Don't trust corporations with your personal information because, with few exceptions, they are more than willing to sell you out to make a quick buck. And then they claim that their slogan is 'Don't be evil.'
I believe one of their goals is to crowd source medical information and possibly sell the results. Right now they have a "23 and We" research program where you can voluntarily opt in. Even if you don't when you go on their site they try to get you to answer questions about yourself from time to time. I have never answered them and they seem very innocuous such as is your earwax wet?. I am not sure if they dig deeper if you answer those questions in future questions
Philip Greenspun (of the famous "tenth rule of programming"!) had an interesting question [1]:
Question: would it be illegal for 23andme to relocate to Singapore, for example, and have people mail DNA samples to Singapore and then email them the results? The company’s web site indicates that customers in Singapore (and a bunch of other countries) can send their DNA to have it tested. Would the FDA have jurisdiction to prevent a Singapore-based company from accepting packages from consumers in the U.S.?
You really trust a large government bureaucracy that's been beholden to large pharmaceuticals to get this right? Really? The danger of the information is that great? I'm just not buying it and the comments in this thread so pure "anti-disruption" bias which apparently is the new hipster anti-hipster sentiment. 23andme provides information that can be used in conversation qualified professionals. You might was well shut down every medical related forum, Yahoo Answers, WebMD and the rest if you really think that information or misinformation is the danger. Really people take a step back the current memeset at look at the facts.

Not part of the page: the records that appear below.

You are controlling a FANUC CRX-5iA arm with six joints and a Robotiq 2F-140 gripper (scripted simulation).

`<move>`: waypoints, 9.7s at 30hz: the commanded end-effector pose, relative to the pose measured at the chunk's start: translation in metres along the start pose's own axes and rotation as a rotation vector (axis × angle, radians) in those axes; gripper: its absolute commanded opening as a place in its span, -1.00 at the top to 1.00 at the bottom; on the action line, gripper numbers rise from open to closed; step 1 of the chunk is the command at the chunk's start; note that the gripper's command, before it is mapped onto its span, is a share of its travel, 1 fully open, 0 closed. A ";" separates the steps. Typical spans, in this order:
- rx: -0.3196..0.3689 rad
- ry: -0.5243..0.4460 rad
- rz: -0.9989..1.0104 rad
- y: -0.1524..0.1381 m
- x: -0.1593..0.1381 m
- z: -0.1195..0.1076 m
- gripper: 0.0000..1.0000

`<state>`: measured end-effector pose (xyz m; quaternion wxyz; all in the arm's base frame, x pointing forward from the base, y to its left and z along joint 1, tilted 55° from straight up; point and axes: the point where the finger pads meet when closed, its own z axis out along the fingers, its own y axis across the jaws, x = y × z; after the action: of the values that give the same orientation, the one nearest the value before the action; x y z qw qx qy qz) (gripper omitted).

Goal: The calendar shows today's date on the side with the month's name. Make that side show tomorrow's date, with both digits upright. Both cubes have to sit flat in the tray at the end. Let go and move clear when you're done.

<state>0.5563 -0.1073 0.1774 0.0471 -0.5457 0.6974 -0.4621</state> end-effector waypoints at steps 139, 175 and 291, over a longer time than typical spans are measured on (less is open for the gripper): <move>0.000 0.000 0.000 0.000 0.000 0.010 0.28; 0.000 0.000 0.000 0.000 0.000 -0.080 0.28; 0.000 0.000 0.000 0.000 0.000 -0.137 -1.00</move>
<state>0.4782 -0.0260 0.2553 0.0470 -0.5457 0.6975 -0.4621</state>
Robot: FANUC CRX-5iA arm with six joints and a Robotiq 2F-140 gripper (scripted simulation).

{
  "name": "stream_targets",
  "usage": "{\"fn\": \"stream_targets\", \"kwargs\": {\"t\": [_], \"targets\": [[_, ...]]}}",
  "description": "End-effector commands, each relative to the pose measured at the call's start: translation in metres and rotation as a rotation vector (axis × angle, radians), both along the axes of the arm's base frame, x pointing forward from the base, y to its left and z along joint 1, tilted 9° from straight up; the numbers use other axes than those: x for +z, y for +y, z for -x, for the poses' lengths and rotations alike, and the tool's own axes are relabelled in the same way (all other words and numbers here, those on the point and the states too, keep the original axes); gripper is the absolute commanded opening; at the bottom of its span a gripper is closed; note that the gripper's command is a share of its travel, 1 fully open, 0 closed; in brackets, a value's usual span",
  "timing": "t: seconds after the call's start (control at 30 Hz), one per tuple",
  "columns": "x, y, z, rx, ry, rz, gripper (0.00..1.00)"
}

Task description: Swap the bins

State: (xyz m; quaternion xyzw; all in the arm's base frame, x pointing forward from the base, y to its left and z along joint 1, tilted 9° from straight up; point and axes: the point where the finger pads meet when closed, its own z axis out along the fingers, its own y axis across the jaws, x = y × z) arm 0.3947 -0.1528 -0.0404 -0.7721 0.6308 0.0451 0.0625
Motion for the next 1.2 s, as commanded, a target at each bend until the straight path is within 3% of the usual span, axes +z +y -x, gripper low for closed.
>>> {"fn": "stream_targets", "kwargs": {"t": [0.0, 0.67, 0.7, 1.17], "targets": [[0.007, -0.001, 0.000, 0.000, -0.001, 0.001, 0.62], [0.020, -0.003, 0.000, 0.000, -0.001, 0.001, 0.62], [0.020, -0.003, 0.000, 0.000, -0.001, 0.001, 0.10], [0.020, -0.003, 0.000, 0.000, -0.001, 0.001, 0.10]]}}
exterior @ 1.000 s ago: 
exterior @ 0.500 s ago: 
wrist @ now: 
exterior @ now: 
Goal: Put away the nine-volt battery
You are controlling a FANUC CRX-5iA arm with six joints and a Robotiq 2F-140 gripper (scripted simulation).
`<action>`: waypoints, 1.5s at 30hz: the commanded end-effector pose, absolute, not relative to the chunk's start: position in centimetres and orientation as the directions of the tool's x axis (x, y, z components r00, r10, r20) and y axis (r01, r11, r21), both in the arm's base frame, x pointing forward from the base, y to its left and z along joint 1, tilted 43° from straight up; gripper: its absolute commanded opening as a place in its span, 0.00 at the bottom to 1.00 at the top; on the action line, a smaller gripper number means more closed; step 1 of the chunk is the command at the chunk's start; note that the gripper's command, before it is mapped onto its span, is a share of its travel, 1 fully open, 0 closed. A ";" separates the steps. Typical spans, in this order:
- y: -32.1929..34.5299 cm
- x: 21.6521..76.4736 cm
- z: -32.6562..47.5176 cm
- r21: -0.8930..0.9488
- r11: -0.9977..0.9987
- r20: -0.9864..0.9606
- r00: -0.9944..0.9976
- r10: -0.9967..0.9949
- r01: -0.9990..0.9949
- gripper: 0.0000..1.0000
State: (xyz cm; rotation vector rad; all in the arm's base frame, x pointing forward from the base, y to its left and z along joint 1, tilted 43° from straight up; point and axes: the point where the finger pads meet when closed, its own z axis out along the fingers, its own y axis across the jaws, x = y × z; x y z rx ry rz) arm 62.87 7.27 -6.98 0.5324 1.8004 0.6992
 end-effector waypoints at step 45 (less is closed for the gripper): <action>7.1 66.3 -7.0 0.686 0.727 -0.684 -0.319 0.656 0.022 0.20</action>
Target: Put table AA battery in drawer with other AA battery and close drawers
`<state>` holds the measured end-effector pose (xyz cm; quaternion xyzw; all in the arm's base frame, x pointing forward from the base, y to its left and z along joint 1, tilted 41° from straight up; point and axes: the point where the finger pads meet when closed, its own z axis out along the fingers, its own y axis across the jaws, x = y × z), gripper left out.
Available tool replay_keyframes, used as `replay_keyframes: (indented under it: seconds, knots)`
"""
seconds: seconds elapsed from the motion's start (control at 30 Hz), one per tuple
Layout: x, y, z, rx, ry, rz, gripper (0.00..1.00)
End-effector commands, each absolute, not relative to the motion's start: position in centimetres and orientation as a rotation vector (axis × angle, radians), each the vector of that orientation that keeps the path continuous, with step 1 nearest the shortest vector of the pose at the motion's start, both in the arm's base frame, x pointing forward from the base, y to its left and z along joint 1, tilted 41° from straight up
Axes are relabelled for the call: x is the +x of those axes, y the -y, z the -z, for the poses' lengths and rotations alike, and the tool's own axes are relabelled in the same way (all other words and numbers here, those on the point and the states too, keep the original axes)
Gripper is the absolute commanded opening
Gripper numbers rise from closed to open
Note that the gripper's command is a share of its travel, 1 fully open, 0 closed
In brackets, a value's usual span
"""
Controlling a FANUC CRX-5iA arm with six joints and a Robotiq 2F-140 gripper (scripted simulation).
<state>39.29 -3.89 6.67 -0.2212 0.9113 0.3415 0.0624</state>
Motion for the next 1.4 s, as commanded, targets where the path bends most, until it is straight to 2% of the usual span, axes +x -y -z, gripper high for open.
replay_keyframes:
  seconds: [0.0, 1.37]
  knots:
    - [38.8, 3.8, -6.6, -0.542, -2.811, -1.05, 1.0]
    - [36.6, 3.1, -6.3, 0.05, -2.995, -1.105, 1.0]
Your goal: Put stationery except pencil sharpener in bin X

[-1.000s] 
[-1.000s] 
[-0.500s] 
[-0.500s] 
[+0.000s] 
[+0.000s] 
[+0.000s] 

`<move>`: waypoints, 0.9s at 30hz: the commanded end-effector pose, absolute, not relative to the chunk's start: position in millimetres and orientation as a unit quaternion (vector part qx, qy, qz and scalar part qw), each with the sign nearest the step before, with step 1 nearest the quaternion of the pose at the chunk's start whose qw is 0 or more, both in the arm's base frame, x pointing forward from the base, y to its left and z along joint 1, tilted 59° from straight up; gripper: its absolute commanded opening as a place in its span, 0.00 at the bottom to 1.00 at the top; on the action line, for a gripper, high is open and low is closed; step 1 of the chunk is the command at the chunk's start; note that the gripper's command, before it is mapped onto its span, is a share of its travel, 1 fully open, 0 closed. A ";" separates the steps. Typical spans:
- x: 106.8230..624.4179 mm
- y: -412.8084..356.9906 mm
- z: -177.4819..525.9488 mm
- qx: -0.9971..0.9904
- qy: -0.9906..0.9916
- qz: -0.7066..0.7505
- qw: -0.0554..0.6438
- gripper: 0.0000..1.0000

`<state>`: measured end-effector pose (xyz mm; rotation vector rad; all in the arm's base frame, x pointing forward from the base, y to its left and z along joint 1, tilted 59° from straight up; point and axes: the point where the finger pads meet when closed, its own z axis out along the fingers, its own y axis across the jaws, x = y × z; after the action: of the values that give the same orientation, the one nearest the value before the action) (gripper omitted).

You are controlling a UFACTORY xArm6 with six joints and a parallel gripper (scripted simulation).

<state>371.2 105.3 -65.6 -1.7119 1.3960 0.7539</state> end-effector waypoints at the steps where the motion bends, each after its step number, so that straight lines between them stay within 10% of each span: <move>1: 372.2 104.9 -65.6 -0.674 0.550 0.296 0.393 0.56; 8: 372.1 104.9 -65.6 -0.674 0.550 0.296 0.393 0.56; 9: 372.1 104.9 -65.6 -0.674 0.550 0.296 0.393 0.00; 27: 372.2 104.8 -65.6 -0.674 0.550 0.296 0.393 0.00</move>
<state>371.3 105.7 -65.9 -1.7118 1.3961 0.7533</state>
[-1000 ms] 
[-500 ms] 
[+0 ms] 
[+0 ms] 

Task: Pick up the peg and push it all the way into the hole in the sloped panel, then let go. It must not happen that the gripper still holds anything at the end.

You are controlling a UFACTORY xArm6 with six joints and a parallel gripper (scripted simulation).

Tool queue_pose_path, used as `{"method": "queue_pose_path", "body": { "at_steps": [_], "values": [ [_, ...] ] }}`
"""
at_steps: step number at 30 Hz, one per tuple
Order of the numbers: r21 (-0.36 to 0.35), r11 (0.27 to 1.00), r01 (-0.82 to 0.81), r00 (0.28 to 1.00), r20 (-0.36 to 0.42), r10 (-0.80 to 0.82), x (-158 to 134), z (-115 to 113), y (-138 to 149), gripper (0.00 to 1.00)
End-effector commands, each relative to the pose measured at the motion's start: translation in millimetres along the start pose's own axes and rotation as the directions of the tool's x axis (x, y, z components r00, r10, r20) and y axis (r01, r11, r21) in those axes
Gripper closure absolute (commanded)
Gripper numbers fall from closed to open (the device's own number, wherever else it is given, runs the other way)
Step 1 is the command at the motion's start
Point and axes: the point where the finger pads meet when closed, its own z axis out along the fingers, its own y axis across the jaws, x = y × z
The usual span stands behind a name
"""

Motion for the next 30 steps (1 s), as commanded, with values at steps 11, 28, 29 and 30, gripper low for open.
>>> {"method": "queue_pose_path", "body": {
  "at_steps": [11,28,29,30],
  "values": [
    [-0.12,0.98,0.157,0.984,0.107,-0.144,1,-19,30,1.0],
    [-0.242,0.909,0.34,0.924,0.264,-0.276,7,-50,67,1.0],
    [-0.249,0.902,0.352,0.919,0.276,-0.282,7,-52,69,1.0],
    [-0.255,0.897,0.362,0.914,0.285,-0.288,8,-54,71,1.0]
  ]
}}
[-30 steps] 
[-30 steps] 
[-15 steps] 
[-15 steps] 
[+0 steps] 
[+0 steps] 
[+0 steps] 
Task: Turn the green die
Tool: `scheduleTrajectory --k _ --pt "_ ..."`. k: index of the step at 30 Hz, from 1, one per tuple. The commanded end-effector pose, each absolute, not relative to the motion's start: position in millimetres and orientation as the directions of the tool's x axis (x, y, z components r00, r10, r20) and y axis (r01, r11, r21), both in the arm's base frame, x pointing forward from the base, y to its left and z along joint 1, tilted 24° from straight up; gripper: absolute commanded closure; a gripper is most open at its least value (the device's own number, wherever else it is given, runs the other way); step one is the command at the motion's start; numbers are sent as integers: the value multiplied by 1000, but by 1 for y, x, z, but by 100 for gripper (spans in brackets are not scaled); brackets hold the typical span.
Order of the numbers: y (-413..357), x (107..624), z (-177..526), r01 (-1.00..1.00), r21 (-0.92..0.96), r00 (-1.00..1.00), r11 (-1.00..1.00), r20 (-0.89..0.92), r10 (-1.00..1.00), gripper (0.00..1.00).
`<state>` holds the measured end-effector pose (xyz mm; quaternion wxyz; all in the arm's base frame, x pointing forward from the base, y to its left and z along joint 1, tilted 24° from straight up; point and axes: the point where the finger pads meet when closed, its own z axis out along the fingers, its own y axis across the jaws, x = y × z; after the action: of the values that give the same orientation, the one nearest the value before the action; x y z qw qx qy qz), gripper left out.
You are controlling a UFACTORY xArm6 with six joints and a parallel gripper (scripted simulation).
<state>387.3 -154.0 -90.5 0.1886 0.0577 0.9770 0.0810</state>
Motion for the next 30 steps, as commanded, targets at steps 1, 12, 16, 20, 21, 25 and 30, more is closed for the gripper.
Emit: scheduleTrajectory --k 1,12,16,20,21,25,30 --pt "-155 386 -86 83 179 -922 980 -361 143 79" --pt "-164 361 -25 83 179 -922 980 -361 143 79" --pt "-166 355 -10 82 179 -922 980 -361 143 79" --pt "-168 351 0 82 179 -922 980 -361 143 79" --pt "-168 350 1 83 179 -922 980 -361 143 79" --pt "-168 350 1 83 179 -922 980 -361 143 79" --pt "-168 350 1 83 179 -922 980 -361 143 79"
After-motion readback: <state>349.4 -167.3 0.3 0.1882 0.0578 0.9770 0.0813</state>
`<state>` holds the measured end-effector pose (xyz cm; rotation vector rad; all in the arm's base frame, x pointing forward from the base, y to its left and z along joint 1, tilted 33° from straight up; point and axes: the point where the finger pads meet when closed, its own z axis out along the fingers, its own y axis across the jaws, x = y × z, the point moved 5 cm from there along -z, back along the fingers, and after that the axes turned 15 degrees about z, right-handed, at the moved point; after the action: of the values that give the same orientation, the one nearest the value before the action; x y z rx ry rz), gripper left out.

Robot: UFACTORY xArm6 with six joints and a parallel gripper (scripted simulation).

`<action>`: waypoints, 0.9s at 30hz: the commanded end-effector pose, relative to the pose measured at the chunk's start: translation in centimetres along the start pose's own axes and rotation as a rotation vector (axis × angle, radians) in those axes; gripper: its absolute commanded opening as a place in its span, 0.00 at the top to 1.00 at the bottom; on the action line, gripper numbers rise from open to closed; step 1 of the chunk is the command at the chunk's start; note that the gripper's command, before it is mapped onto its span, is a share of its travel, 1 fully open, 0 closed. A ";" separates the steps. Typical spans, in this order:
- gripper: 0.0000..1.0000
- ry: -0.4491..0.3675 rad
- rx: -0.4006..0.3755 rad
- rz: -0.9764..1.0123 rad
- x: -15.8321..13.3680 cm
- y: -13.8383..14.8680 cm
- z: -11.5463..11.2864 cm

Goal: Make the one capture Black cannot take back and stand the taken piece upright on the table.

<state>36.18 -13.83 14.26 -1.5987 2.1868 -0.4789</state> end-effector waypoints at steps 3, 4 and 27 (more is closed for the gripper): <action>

I think this comment is conflating "regulation" with "shutting down".
As a society, in the USA, we have created the FDA and empowered it to cast a watchful eye over certain types of marketing and manufacture. Regulation limits the rate of innovation in exchange for attempting to limit harm.
"What 23 and me is saying is not accurate. The reason why the FDA has a problem with them is not the fact that they are decoding DNA for people, it is the fact that they are interpreting the results to diagnose specific medical conditions direct to the public.
"This is against FDA regulations unless it is waived (CLIA waived). In order for a test to be CLIA waived it has to be 'simple laboratory examinations and procedures that have an insignificant risk of an erroneous result.' Examples include glucose tests and pregnancy tests. DNA testing is FAR from that.
"I am a member of 23 and me and they scour scientific research papers to assign medical conditions to certain genomes. They rate the quality of the research from 1 to 4 stars based on how established the research is. How they determine this is unknown. Genomics is rapidly expanding and it is often hard to determine disease correlation with a genetic marker."
Hear. Hear. I have a local friend whom I grew up with who is an electrical engineer who works on medical devices. By any reasonable reading of the FDA regulations adopted under statutory authority from Congress, the product and service combination on offer from 23andMe falls within the scope of FDA's regulatory authority, and the company's consumer-facing product claims are extraordinary claims for which the company has not provided evidence. That's bad.
An article from Fast Company previously submitted to HN and discussed here points out that 23andMe's business model is basically to gather a lot of cell samples and a lot of personal health data from consumers, and then gradually infer genetic relationships to disease risk that might be valid and actionable. But that's not how it is marketing itself to consumers today.